Exercise description
The reply should match the listing below character for character, except that no image is carried over.
╭─ Data below
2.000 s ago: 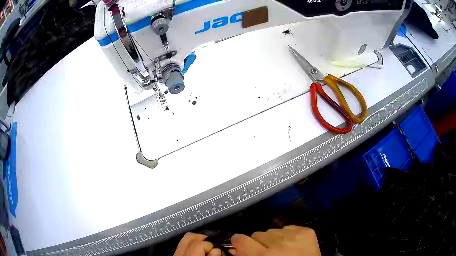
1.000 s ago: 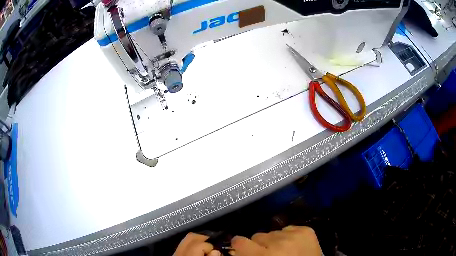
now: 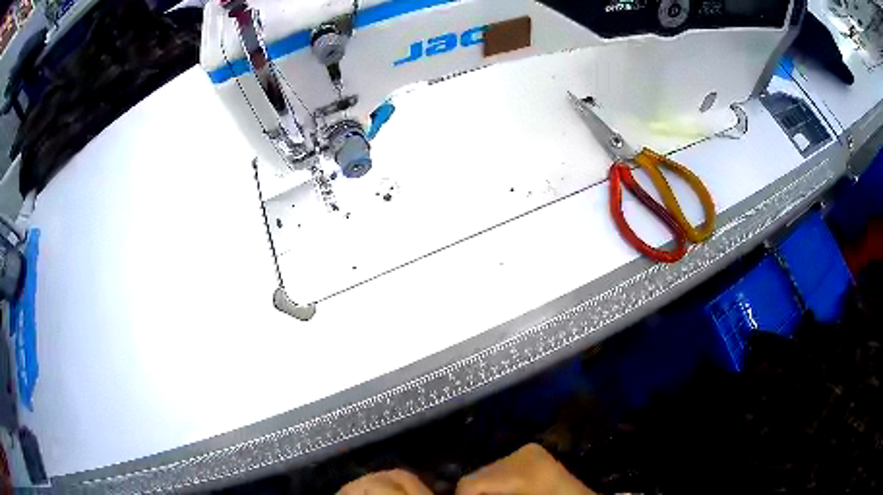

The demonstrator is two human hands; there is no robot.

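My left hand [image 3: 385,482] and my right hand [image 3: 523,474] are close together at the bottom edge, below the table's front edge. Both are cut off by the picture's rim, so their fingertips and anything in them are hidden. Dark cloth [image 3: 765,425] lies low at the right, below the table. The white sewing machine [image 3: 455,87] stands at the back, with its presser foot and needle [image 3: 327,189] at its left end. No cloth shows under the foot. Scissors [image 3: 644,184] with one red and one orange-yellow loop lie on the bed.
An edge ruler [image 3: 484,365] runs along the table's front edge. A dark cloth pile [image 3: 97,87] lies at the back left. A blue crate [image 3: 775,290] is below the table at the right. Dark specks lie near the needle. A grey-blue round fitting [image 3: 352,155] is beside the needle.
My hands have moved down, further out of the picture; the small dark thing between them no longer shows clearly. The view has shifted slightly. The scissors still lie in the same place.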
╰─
Finished task
2.000 s ago: 
1.000 s ago: 
now: 

The demonstrator is two human hands; there is no robot.

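My left hand [image 3: 385,482] and my right hand [image 3: 523,474] are close together at the bottom edge, below the table's front edge. Both are cut off by the picture's rim, so their fingertips and anything in them are hidden. Dark cloth [image 3: 765,425] lies low at the right, below the table. The white sewing machine [image 3: 455,87] stands at the back, with its presser foot and needle [image 3: 327,189] at its left end. No cloth shows under the foot. Scissors [image 3: 644,184] with one red and one orange-yellow loop lie on the bed.
An edge ruler [image 3: 484,365] runs along the table's front edge. A dark cloth pile [image 3: 97,87] lies at the back left. A blue crate [image 3: 775,290] is below the table at the right. Dark specks lie near the needle. A grey-blue round fitting [image 3: 352,155] is beside the needle.
My hands have moved down, further out of the picture; the small dark thing between them no longer shows clearly. The view has shifted slightly. The scissors still lie in the same place.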

This output is finished.